Aposentadoria precoce: um privilégio?
Ao se tornar sua própria chefe em seu negócio de naturopatia, Corinne deve poder organizar melhor seu tempo “para ter mais qualidade de vida”. “Todos meus amigos perceberam a diferença, estou menos estressada, mais feliz, tenho menos problemas de saúde, durmo melhor, o benefício é incalculável”, declara. No meio de todos os elogios ao "frugalismo", fica uma dúvida: se todos pararem de contribuir aos 40 anos, quem vai pagar a Previdência?
“O maior problema do 'frugalismo' é que, a partir dos 40, paramos completamente de contribuir para a aposentadoria. Na França, o sistema da Previdência faz com que a população ativa pague o salário dos aposentados. O problema é que as pessoas que são 'frugalistas' são completamente desconectadas desse sistema. Tendo em conta que são altos salários, isso tem uma influência na Previdência”, diz Erwann Tisson.

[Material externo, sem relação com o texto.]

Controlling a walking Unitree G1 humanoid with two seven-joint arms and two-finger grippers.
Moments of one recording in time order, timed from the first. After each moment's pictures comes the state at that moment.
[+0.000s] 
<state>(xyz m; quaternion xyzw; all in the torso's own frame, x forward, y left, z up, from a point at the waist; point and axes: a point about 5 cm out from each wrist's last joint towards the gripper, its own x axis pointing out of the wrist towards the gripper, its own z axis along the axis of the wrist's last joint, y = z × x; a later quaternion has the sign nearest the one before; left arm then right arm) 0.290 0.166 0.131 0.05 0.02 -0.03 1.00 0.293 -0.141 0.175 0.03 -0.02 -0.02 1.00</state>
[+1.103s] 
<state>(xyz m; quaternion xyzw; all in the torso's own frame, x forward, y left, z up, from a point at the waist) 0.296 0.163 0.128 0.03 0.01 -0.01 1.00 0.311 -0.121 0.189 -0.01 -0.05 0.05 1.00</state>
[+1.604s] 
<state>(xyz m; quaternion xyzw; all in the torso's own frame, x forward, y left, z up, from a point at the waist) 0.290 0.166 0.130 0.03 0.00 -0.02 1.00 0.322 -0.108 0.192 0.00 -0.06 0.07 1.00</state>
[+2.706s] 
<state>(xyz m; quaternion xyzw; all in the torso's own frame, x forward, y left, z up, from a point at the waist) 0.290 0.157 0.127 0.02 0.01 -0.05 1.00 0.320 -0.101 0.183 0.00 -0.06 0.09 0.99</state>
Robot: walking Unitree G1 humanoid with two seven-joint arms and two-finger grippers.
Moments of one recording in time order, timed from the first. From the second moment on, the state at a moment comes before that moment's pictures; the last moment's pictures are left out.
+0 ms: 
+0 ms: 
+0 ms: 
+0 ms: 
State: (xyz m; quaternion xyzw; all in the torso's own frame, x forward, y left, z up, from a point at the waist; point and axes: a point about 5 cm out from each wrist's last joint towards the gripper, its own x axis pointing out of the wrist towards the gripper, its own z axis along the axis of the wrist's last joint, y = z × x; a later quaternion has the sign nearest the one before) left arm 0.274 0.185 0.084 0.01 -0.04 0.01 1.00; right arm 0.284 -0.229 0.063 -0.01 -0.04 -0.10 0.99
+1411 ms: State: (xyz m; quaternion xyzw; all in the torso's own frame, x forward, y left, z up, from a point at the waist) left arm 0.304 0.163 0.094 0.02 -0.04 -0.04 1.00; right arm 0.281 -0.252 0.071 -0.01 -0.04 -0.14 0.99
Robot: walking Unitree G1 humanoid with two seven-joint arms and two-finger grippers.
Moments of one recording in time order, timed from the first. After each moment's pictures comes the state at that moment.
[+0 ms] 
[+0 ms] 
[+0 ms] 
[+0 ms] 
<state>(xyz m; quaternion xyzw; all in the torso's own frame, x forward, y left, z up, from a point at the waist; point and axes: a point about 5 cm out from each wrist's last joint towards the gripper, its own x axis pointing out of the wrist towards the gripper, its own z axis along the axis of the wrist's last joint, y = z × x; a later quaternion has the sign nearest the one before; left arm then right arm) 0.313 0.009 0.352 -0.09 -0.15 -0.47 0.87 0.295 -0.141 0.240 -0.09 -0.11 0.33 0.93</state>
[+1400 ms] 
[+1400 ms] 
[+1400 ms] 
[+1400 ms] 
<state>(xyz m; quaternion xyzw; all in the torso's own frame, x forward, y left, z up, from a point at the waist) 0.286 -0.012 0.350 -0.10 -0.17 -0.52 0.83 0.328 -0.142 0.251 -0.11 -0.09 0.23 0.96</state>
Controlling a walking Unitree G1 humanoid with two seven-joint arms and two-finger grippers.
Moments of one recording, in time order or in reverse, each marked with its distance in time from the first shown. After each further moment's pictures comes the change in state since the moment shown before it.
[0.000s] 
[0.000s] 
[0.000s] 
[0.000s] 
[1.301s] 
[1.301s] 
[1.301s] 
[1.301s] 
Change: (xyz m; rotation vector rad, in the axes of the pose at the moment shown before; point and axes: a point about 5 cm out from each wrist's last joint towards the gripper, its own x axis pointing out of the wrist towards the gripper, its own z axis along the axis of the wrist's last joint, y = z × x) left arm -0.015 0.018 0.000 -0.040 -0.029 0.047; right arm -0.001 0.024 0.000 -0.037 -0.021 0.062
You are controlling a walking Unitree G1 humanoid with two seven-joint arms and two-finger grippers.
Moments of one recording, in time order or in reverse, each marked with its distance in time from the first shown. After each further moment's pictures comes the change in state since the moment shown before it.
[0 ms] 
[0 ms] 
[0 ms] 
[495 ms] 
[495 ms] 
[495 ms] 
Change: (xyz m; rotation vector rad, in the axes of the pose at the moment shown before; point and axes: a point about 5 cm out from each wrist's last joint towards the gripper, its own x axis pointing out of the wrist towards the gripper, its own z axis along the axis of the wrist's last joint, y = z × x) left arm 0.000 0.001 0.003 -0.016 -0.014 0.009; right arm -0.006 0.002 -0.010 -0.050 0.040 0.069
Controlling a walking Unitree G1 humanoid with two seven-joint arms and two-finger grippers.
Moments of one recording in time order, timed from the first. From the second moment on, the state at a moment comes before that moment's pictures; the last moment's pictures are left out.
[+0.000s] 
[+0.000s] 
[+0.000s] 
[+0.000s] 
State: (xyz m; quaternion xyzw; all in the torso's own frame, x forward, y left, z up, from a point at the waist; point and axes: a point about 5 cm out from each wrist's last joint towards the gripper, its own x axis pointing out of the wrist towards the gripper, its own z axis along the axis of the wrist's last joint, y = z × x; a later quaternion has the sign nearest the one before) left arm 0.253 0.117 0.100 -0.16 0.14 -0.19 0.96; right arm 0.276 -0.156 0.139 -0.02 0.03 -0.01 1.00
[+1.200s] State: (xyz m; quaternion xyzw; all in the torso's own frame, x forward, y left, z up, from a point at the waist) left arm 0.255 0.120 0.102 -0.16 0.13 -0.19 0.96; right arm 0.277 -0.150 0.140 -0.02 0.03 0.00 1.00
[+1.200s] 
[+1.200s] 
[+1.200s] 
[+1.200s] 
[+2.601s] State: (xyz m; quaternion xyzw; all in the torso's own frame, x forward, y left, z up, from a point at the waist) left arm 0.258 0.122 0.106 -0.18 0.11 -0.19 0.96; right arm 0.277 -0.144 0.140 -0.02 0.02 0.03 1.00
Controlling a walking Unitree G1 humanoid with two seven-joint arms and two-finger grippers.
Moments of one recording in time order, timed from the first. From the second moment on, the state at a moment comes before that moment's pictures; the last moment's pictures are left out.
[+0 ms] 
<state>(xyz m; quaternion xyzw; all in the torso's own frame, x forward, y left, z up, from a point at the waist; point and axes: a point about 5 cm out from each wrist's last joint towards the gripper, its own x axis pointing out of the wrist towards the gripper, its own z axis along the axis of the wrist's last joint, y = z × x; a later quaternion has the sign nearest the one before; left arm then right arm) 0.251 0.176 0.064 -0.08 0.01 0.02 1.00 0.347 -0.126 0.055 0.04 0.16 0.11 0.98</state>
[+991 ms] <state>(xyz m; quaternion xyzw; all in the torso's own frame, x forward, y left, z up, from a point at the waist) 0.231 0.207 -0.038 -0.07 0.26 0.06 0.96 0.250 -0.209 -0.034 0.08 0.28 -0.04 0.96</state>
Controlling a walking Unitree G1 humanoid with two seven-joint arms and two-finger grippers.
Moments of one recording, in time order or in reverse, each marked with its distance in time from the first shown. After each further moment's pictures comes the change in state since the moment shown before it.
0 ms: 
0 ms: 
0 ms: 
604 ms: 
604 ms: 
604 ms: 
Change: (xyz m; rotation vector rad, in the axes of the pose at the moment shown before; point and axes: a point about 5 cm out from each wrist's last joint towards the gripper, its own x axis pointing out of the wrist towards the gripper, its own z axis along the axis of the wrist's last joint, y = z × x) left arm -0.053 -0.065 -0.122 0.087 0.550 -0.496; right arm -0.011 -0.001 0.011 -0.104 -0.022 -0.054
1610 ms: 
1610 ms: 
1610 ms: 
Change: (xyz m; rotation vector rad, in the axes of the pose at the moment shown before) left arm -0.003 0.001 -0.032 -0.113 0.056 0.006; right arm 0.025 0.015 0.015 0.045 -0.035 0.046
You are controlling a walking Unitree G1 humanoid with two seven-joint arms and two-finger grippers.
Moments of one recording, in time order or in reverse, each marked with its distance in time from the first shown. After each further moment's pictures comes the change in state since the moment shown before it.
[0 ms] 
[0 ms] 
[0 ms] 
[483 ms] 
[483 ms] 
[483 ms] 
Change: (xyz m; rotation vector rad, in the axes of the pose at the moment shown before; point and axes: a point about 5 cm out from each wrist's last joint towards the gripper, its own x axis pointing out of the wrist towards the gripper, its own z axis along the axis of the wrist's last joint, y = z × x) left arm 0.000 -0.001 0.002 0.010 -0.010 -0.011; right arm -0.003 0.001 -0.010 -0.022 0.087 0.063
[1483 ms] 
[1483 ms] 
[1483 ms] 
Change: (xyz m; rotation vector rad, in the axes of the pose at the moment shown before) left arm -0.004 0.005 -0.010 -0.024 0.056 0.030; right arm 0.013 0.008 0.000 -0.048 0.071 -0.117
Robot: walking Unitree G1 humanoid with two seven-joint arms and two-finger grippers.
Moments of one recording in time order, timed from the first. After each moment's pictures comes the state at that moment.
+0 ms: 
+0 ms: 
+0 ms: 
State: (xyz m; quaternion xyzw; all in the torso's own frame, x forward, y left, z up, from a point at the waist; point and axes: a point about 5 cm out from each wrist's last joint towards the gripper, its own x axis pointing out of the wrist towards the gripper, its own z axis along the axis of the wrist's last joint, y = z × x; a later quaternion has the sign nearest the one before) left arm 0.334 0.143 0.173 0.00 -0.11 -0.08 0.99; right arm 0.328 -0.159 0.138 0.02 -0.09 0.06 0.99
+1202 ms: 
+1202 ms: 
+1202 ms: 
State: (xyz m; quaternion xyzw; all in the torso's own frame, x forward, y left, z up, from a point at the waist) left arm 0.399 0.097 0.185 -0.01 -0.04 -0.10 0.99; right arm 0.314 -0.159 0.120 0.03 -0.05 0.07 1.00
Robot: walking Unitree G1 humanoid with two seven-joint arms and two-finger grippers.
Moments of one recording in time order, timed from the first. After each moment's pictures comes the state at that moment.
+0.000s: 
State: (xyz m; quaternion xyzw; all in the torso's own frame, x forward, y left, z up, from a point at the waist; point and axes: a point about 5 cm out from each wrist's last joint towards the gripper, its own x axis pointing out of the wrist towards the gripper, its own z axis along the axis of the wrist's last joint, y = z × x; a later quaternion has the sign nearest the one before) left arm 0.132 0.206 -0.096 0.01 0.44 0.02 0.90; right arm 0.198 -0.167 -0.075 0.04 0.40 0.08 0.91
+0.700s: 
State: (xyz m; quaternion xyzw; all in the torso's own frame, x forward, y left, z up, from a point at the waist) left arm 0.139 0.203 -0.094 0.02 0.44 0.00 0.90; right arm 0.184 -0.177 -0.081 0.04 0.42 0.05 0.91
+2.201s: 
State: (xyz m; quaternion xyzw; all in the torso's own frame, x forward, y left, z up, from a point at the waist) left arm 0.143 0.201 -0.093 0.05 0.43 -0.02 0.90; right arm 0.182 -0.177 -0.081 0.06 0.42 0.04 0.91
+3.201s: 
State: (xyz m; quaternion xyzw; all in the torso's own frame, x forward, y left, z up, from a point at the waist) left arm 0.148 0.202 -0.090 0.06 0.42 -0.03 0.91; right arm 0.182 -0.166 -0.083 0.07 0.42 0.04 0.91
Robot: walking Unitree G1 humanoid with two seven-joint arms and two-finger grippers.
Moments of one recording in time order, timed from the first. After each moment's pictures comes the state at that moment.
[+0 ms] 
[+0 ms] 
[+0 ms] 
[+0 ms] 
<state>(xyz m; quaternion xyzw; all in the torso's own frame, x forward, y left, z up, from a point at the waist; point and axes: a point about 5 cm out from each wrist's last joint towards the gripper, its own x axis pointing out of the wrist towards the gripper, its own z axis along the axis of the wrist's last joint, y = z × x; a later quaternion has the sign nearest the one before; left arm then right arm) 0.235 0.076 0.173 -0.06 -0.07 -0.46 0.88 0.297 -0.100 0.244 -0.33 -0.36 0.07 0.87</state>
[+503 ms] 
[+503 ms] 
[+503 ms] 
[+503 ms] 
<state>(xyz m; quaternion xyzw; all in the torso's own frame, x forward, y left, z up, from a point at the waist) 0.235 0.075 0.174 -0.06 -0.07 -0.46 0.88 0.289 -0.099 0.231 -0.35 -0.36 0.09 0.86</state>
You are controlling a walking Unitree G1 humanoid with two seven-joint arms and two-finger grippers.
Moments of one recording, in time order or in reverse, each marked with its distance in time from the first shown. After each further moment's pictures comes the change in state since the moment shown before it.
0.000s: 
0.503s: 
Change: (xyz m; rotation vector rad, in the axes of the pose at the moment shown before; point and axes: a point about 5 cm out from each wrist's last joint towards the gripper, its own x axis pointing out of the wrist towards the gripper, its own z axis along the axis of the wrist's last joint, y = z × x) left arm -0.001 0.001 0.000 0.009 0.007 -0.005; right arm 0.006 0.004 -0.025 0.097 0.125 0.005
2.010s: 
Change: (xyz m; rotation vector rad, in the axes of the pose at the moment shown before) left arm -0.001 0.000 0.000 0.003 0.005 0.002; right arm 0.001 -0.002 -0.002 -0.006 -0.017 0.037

Mas, para o economista, isso deve obrigar a sociedade a refletir em um novo sistema de aposentadoria. “Na França, o movimento do ‘frugalismo’ deve nos fazer refletir, por exemplo, num modelo de capitalização, ou seja, cada um contribui uma parte para si mesmo no futuro para permitir a cada um a escolha de seu percurso de vida e de sua carreira.”
Limitado a círculos da classe média ou alta, o "frugalismo" não deve ter um impacto grande a curto prazo. Mas ele propõe uma reflexão sobre qualidade de vida, administração do tempo de trabalho e consumo moderado.